**Task to carry out**
Here the job is to copy the data exactly and to exclude every image from it.

-.-.-

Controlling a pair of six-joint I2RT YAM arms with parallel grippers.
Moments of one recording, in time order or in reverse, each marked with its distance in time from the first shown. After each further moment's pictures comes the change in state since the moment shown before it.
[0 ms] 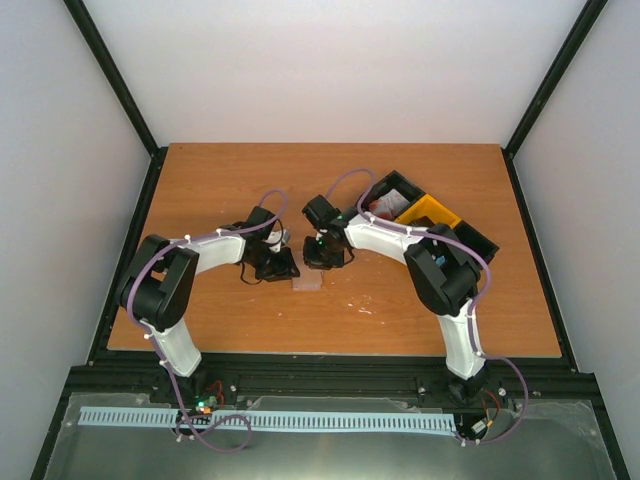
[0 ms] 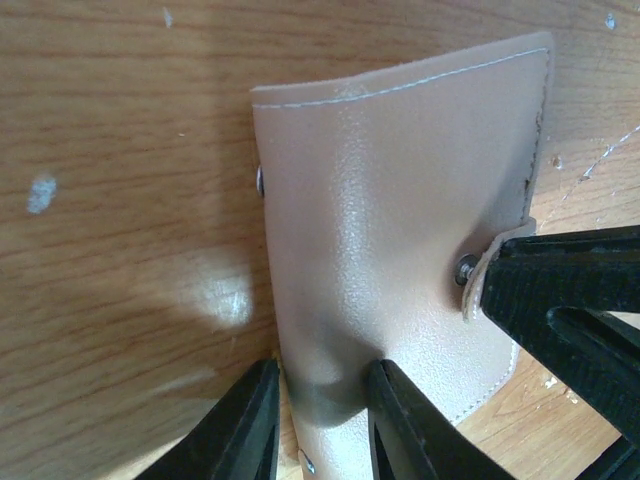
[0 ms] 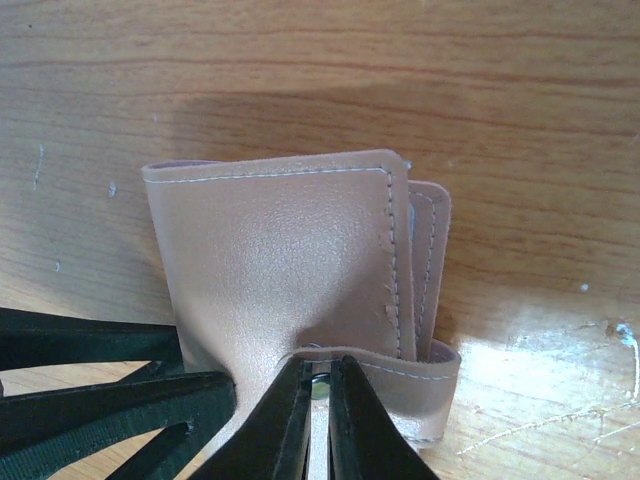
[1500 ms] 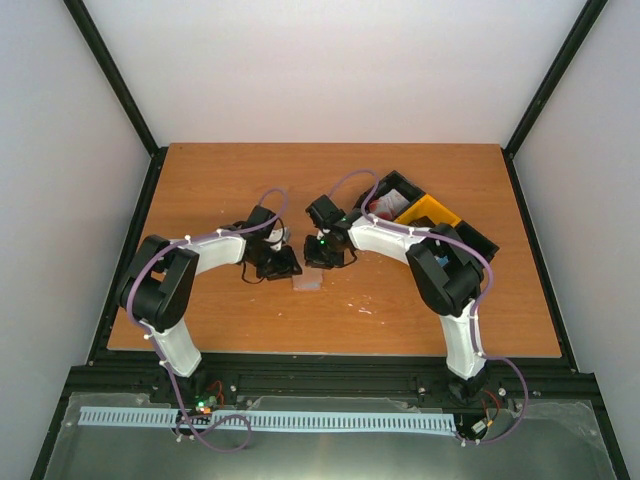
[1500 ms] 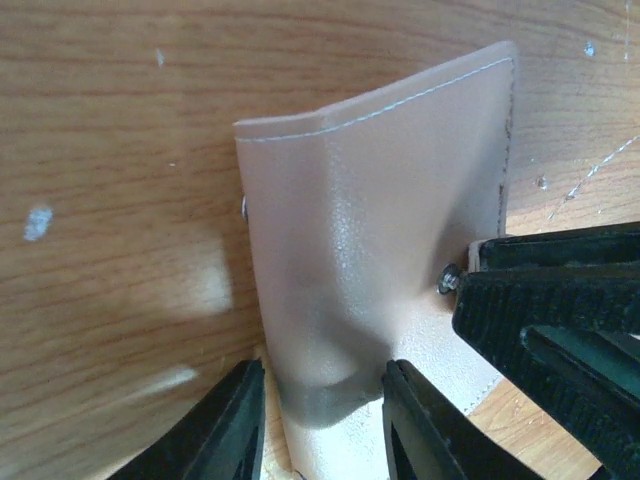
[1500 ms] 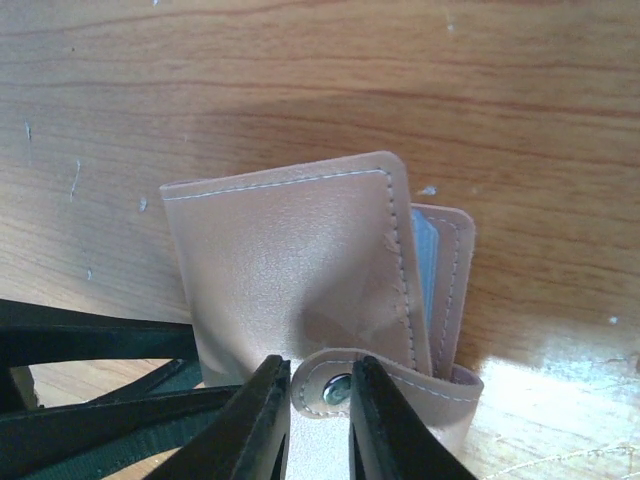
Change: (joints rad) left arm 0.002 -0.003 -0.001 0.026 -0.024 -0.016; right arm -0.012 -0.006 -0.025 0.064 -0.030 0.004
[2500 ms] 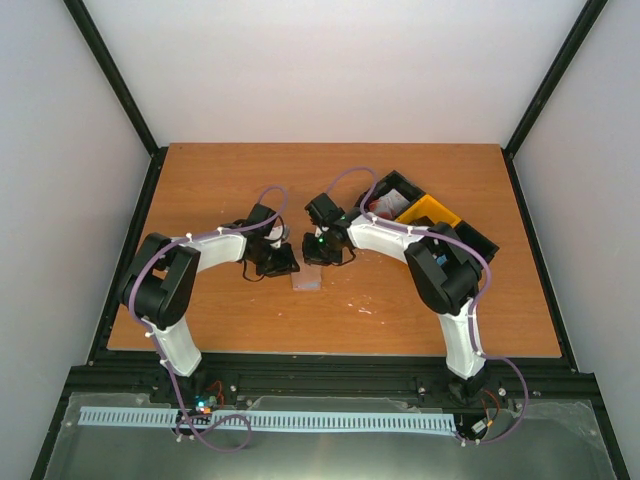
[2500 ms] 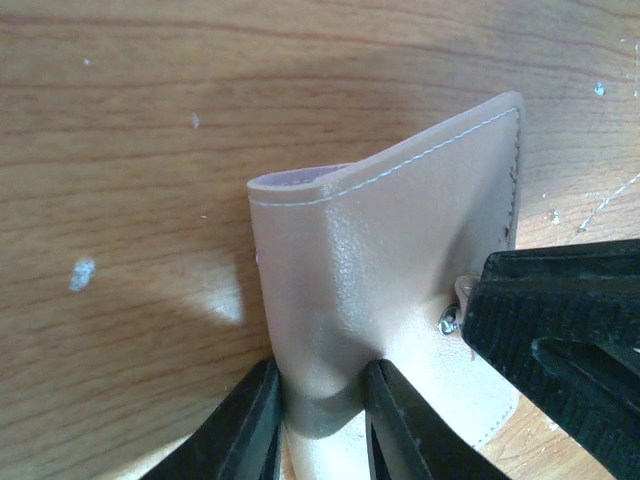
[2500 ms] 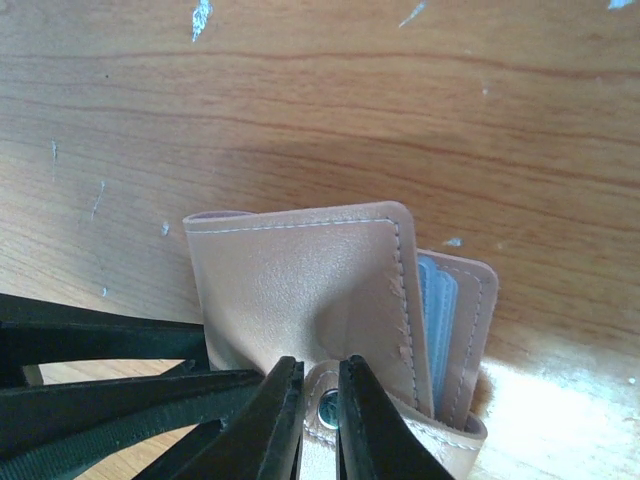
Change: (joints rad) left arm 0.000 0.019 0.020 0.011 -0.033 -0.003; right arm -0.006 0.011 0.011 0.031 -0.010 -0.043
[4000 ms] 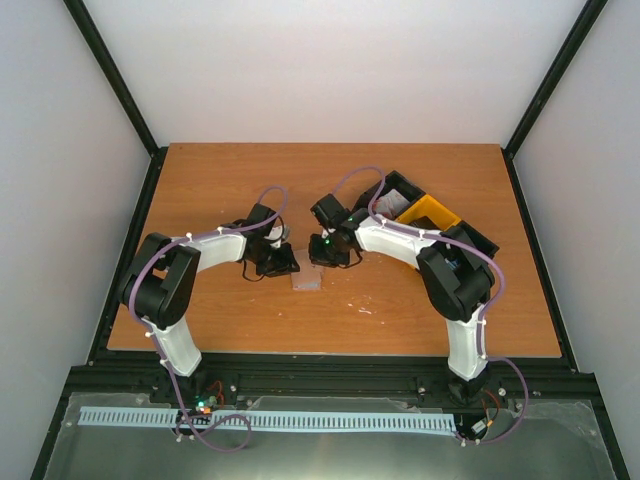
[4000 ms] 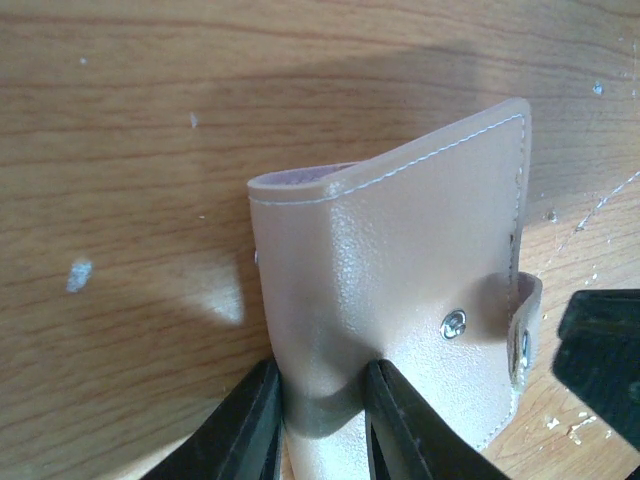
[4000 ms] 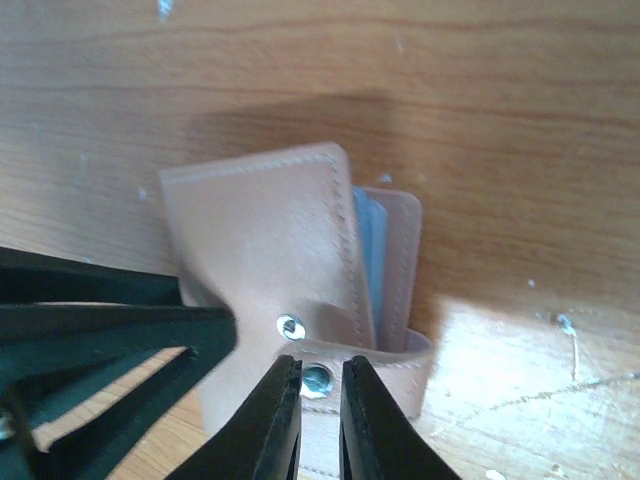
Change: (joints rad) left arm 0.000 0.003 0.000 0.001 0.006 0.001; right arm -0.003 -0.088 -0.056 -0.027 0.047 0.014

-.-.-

**Answer section**
Controlling a pair of six-joint I2RT YAM arms with parallel grippers.
Moments of one recording, in time order or in reverse, each marked with its distance in time from the first shown. After each further moment's pictures comes the change in state since the moment shown before it.
[0 ms] 
[0 ms] 
[0 ms] 
[1500 ms] 
[1500 ms] 
[1500 ms] 
Change: (joints rad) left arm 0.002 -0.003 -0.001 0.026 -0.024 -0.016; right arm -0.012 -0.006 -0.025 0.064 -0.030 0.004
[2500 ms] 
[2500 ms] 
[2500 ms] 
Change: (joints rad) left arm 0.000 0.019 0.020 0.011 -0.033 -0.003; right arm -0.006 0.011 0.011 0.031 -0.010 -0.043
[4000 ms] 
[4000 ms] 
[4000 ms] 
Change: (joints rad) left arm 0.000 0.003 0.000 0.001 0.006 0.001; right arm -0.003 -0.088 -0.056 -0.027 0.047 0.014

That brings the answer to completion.